# Required work:
Each of the lines below must be retyped character for character.

(Saved entries)
● ● ●

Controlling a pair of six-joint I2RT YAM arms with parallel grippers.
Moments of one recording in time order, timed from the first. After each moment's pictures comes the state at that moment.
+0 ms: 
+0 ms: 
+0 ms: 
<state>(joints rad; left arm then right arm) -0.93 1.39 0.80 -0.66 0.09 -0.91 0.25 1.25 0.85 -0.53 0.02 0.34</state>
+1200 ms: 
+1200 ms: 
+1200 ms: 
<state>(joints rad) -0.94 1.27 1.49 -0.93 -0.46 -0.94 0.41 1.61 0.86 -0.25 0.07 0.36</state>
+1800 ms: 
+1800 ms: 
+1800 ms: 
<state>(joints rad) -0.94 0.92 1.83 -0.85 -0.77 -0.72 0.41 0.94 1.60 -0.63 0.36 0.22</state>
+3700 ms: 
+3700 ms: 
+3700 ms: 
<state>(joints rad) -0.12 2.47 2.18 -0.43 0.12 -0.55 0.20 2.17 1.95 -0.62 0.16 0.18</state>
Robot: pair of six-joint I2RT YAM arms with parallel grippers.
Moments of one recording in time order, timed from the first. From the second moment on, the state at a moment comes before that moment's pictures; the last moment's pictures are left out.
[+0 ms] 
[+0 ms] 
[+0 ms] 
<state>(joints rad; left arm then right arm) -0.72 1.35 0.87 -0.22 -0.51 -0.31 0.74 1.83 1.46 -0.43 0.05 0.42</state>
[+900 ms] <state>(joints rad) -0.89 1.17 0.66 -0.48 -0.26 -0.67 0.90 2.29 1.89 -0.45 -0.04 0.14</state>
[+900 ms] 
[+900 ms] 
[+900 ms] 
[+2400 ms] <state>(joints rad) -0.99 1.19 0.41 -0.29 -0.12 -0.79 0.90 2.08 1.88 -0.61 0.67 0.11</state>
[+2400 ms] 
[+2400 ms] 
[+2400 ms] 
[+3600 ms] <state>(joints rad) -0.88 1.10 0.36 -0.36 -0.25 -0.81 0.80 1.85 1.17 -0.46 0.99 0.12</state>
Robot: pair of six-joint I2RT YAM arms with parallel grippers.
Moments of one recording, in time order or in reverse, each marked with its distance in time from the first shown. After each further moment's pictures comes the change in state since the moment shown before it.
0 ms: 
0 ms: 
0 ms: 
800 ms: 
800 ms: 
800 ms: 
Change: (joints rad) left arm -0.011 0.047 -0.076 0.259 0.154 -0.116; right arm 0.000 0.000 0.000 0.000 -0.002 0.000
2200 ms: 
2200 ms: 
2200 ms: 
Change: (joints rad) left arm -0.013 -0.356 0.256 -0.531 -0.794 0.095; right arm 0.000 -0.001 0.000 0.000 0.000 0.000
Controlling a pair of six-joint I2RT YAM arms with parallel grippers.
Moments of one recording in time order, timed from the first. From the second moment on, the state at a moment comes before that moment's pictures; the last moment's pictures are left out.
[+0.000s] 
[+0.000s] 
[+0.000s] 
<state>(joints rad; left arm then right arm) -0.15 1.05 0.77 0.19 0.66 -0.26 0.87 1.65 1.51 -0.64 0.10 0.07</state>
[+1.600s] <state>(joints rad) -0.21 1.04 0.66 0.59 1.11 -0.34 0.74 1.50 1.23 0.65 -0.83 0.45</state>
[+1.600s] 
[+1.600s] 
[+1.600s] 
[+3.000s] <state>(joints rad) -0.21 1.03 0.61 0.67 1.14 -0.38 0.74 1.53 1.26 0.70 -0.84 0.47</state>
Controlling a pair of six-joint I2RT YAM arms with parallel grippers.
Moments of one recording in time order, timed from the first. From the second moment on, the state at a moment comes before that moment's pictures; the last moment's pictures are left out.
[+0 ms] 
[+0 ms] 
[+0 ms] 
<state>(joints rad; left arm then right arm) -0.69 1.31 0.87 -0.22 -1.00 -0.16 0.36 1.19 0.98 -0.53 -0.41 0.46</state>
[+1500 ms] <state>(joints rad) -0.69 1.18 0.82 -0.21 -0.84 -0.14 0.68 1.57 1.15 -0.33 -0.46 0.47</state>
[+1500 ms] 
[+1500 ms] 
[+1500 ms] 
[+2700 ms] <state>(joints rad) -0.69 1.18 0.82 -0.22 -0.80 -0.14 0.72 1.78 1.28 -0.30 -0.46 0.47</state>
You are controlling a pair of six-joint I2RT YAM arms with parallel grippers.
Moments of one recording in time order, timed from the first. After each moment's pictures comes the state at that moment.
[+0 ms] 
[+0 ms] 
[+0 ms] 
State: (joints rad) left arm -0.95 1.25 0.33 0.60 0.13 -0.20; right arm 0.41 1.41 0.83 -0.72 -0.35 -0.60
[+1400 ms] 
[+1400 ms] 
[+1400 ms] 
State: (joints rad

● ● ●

# Task output:
Controlling a pair of six-joint I2RT YAM arms with parallel grippers.
Moments of one recording in time order, timed from the first. After each moment's pictures comes the state at that moment.
+0 ms: 
+0 ms: 
+0 ms: 
<state>(joints rad; left arm then right arm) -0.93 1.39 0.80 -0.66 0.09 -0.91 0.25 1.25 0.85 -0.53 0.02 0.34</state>
+1200 ms: 
+1200 ms: 
+1200 ms: 
<state>(joints rad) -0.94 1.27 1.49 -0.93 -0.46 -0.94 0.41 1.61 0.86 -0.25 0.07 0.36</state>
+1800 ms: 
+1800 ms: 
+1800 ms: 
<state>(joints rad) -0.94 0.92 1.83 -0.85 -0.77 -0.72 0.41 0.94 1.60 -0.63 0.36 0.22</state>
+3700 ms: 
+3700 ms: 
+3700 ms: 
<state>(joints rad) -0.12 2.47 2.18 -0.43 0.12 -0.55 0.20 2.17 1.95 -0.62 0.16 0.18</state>
Robot: pair of six-joint I2RT YAM arms with parallel grippers.
Moments of one recording in time order, timed from the first. From the second moment on, the state at a moment comes before that moment's pictures; the last moment's pictures are left out.
[+0 ms] 
[+0 ms] 
[+0 ms] 
<state>(joints rad; left arm then right arm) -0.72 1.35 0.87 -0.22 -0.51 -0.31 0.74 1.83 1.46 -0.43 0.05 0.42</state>
[+900 ms] <state>(joints rad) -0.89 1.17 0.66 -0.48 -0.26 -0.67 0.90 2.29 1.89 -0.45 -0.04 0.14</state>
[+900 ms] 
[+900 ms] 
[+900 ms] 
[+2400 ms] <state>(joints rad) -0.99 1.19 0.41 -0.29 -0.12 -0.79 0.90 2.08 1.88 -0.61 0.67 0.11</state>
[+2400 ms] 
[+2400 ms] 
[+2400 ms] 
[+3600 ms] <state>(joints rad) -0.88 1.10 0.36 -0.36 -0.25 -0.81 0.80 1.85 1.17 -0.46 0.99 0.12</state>
Robot: pair of six-joint I2RT YAM arms with parallel grippers.
Moments of one recording, in time order or in reverse, each marked with its distance in time from the first shown. After each further moment's pictures comes the change in state since the moment shown before it.
0 ms: 
0 ms: 
0 ms: 
800 ms: 
800 ms: 
800 ms: 
Change: (joints rad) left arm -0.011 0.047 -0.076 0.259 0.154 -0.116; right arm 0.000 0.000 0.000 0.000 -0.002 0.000
2200 ms: 
2200 ms: 
2200 ms: 
Change: (joints rad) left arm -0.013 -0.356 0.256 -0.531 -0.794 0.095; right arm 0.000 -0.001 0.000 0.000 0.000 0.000
Controlling a pair of six-joint I2RT YAM arms with parallel grippers.
Moments of one recording in time order, timed from the first. From the second moment on, the state at a moment comes before that moment's pictures; the last moment's pictures are left out.
[+0.000s] 
[+0.000s] 
[+0.000s] 
<state>(joints rad; left arm then right arm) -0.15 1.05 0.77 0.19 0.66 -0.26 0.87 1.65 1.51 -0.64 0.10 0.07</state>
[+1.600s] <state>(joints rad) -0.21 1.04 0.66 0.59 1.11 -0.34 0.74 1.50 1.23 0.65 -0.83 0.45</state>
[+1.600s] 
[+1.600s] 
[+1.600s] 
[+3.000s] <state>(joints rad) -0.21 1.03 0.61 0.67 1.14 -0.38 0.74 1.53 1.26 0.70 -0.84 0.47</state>
Controlling a pair of six-joint I2RT YAM arms with parallel grippers.
Moments of one recording in time order, timed from the first. From the second moment on, the state at a moment comes before that moment's pictures; the last moment's pictures are left out.
[+0 ms] 
[+0 ms] 
[+0 ms] 
<state>(joints rad; left arm then right arm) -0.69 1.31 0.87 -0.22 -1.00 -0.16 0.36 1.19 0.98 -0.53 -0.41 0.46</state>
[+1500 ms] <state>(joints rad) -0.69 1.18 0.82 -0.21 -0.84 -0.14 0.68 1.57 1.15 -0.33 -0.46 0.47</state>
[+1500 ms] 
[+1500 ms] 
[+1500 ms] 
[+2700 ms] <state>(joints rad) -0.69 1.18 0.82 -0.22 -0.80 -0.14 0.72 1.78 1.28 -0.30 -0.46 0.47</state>
You are controlling a pair of six-joint I2RT YAM arms with parallel grippers.
Moments of one recording in time order, timed from the first. After each moment's pictures comes the state at that moment.
[+0 ms] 
[+0 ms] 
[+0 ms] 
State: (joints rad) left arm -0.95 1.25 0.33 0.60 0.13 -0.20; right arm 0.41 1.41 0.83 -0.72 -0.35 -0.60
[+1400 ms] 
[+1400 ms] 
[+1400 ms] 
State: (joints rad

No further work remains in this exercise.